Vale ressaltar, nesse sentido, que é no âmbito da memória discursiva que os saberes povoam, pois os discursos apresentam sempre domínios, ou um “já dito”, possibilitando a identificação de sentidos, cujas memórias ali presentes sustentam essa relação com outros discursos. Pela memória, é considerável pontuar que se trata de um fator que serve de ponte para a relação do discurso produzido com outros discursos, mas que, esse discurso novo não se constitui apenas da repetibilidade do já dito, mas que é sempre um discurso novo, dito em outro momento da história. E essa memória serve de pano de fundo para o estabelecimento dos sentidos discursivos, ligados aos saberes dos sujeitos constituídos historicamente.

Nessa direção, a análise da letra musical Burguesia foi analisada a partir dessas concepções foucaultianas, objetivando uma discussão mais detalhada e prática dos elementos da AD de linha francesa, discurso, história e memória, os quais se constituem como aspectos consideráveis nessa linha teórico-metodológica discursiva.

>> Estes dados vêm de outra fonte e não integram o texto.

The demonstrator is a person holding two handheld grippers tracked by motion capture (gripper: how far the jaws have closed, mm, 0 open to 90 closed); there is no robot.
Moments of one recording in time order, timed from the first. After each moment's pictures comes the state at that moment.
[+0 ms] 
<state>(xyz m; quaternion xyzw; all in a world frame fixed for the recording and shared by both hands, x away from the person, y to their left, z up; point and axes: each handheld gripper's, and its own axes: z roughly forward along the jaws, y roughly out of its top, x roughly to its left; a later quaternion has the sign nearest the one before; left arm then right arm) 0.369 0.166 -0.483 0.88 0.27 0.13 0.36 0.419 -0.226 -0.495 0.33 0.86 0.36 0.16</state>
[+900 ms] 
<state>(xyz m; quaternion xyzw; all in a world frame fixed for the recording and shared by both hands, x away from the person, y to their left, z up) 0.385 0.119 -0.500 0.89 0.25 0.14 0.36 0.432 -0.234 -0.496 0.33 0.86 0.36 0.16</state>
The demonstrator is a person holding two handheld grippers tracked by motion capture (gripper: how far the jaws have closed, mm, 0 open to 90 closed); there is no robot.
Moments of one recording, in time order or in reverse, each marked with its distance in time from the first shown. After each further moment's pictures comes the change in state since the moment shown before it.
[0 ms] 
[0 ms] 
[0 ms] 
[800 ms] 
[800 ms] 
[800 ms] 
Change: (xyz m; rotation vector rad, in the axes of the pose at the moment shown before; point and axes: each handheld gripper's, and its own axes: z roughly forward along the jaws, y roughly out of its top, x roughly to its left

3. A MEMÓRIA MATERIALIZADA NO DISCURSO: LEITURA DE BURGUESIA

De acordo com Dapieve (2000), o cantor e compositor Cazuza (1958-1990) inicia-se no meio musical como integrante da banda Barão Vermelho, desempenhando a função de vocalista do grupo. Essa banda foi formada no Rio de Janeiro, na época, por cinco integrantes, ocasião em que Cazuza se destaca na música, tendo Roberto Frejat como parceiro para suas composições. O primeiro álbum dessa banda é lançado no início da década de 1980, da qual Cazuza se desvincula anos depois, em 1985 e passa a seguir carreira solo, lançando sete álbuns.

Cazuza apresenta fortes influências tradicionais da MPB no seu estilo musical, porém, sua marca pessoal pode ser percebida, pela espontaneidade, linguagem marcada pela presença de gírias, características próprias do rock dos anos 1980. Marcado pelo sucesso, Cazuza era considerado polêmico e rebelde, tendo, inclusive, letras barradas pela censura. Sua trajetória de carreira solo durou nove anos, vindo a falecer em 1990. A letra selecionada para análise é Burguesia.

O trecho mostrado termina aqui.